Bolivien verstaatlicht Öl- und Gasindustrie!!! Militär sichert die Ölanlagen.

  • Kann man es den Bolivianern verdenken, daß sie sich das Recht vorbehalten, mit ihren eigenen Bodenschätzen so zu verfahren, daß es ihnen am meisten nutzt.


    Verstaatlichung ist nicht gleichzusetzen mit entschädigungsloser Enteignung.


    Weiterhin ist anzuführen, daß viele lateinamerikanische Regierungen nicht demokratisch legitimiert gewesen sind. Insoweit stellt sich in Einzelfällen auch immer die Frage, wie Konzerne zu ihren Bohrrechten gekommen sind bzw. ob bei der Vergabe alles mit rechten Dingen zugegangen ist.


    Auch in solchen Zusammenhängen muß man einmal denken. Andererseits gibt es genügend machtgeile und raffgierige Politiker, der nur einen Vorwand suchen, um sich anderer Menschen Eigentum anzueignen. Um an der Macht bleiben zu können. Auch unter diesen Aspekten kann und muß man Verstaatlichungen oftmals betrachten.


    Wer maximalen Profit einfahren will, wie das mit Rohstoffaktien auch teilweise möglich gewesen ist und vielleicht auch weiterhin möglich sein wird, der muß auch bereit sein, sehr hohe Risiken einzugehen und als Aktionär mit seinem Kapital ggf. auch für Vorgänge der Vergangenheit geradezustehen.


    Es war nicht die erste Verstaatlichung seit dem Ölpreisanstieg. Und es wird auch nicht die letzte gewesen sein.
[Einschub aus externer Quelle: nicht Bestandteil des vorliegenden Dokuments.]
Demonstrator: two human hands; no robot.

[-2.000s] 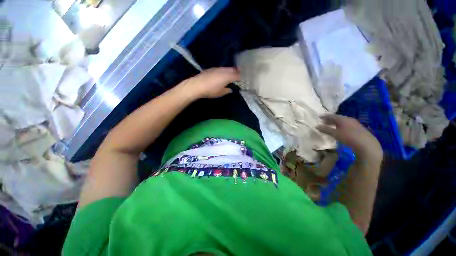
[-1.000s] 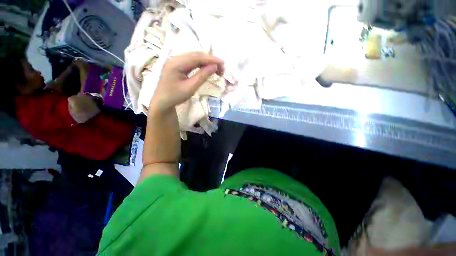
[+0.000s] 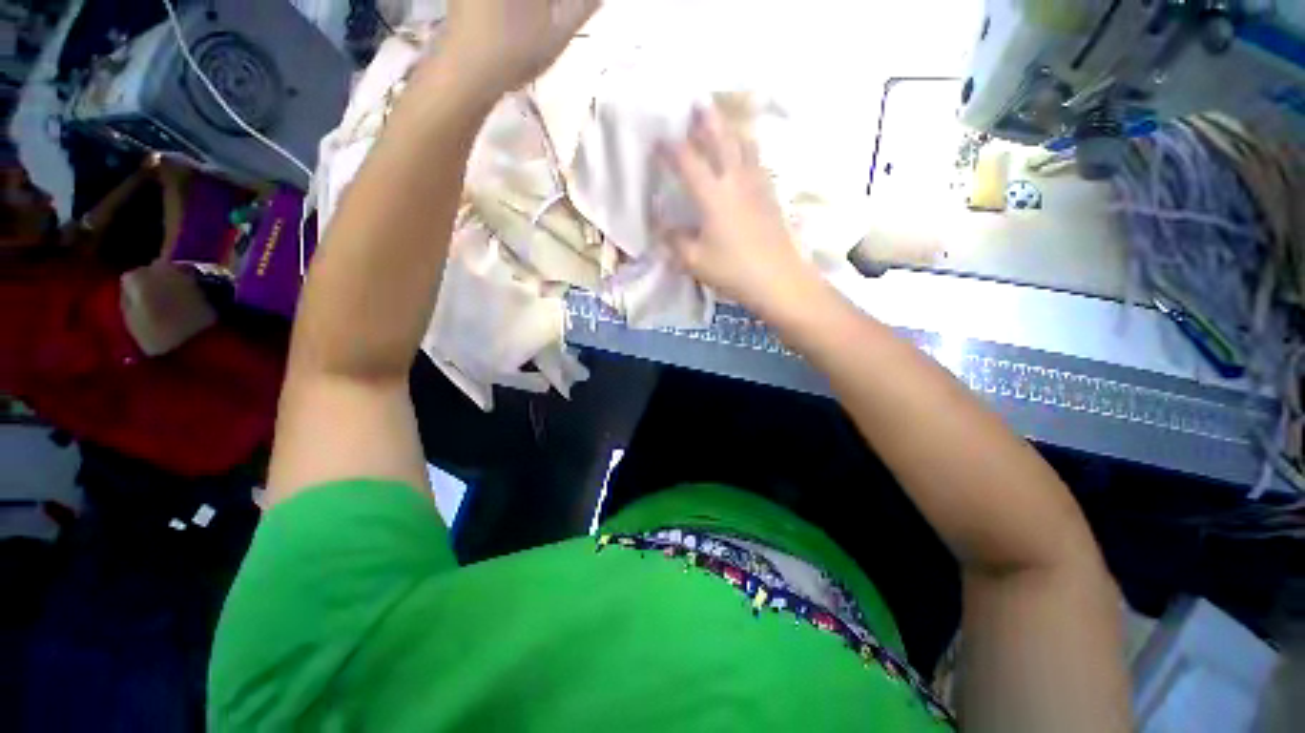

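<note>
A heap of cream garment pieces point(image 3: 518, 215) lies on the left of the white machine table, with some cloth hanging over the front edge. My left hand point(image 3: 512, 32) is over the back of the heap, cut off by the top edge of the picture; its fingertips and grip are hard to make out. My right hand point(image 3: 733, 215) lies on the cloth at the heap's right side, fingers spread and slightly blurred. The cloth near both hands is washed out by bright light.
The sewing machine head point(image 3: 1145, 65) is at upper right. Lilac-grey strips point(image 3: 1195, 215) hang at the right, beside thread snips point(image 3: 1199, 338). A ruler point(image 3: 1066, 401) runs along the table's front edge. A person in red point(image 3: 172, 380) and a purple box point(image 3: 268, 258) are at left.
My left hand has moved up and away over the heap. My right hand has come from the lower right onto the cloth. More cloth hangs over the edge.
</note>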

  • Ich denke, es war die Vorvorgaengerregierung, die da Vertraege bzgl. Gas- und Oelverkauf abgeschlossen hat. Den Praesidenten haben sie vor einiger Zeit zum Teufel gejagt, und es brodelt schon jahrelang in dem Land.


    Zuletzt war ich vor 2 Jahren in Bolivien, habe Proteste und tagelange Strassenblockaden hautnah miterlebt. Das Land ist tief zerrissen, es gibt grosse Armut, Separationsbewegungen (die Tieflandbolivianer wollen sich Brasilien anschliessen und mit den Indios nichts zu tun haben), und bzgl. der Rohstoffe haben Brasilien und Chile schon ihre gewuenschten Grenzen gezogen (z.B. unter dem Salar de Uyuni im Sueden wird das größte Weltvorkommen an Lithium vermutet).


    Die Indios sind stinkesauer auf alles, was mit USA zu tun hat. Es gibt ja auch noch den Konflikt um den Coca-Anbau. Zudem sind sie sehr empfindlich, was fremde Ausbeuter angeht: Die Spanier haben vor ein paar Jahrhunderten ganze Arbeit geleistet und 16000t Silber gestohlen. Abgebaut in Potosi aus dem Cerro Rico, dem Silberberg (insgesamt bis heute 46000t). Die Muenzen, so habe ich es gehoert, hatten zu der Zeit der Spanier eine so selten hohe Reinheit, dass sie weltweit als Zahlungsmittel akzeptiert wurden. Heute bauen die Mineros dort fuer 25 - 30U$ monatlich andere Bodenschaetze ab. Silber gibt es kaum noch, Maschinen auch nicht. Alles Handarbeit. Hoehe der Stadt: 4065m mit 160000 Einwohnern, Cerro Rico geht bis auf 4829m. Lebenserwartung der Arbeiter war irgendwas unter 40 Jahren.


    http://www.es.southamerica-photo.com/potosi-cerro-rico.php
    http://www.delicatessen.org/devils-miner.html


    Mit diesem Hintergrund finde ich die Entscheidung der Regierung erstmal gut, sofern zukuenftig wirklich mehr Geld den Einheimischen zugute kommt. Ein paar Verluste bei irgendwelchen Grosskonzernen finde ich vernachlaessigbar.


    Und noch einen Tip zum Schluss:
    Bolivien ist mein Lieblingsland, weil ich noch keine eindrucksvolleren Landschaften (Altiplano) woanders auf der Welt gesehen habe. Teilweise einfach unglaublich schoen. Und die Taschendiebe sind sogar so zuvorkommend, dass sie mir, nachdem sie mir im Strassengewuehl das Portemonee aus der Seitentasche der Hose geschnitten hatten, bis auf das Bargeld alles (Personalausweis, Kreditkarte) zurueckgegeben haben. ;) War natuerlich aergerlich, aber das ist halt manchmal der Preis fuer wunderschoene Reiseeindruecke!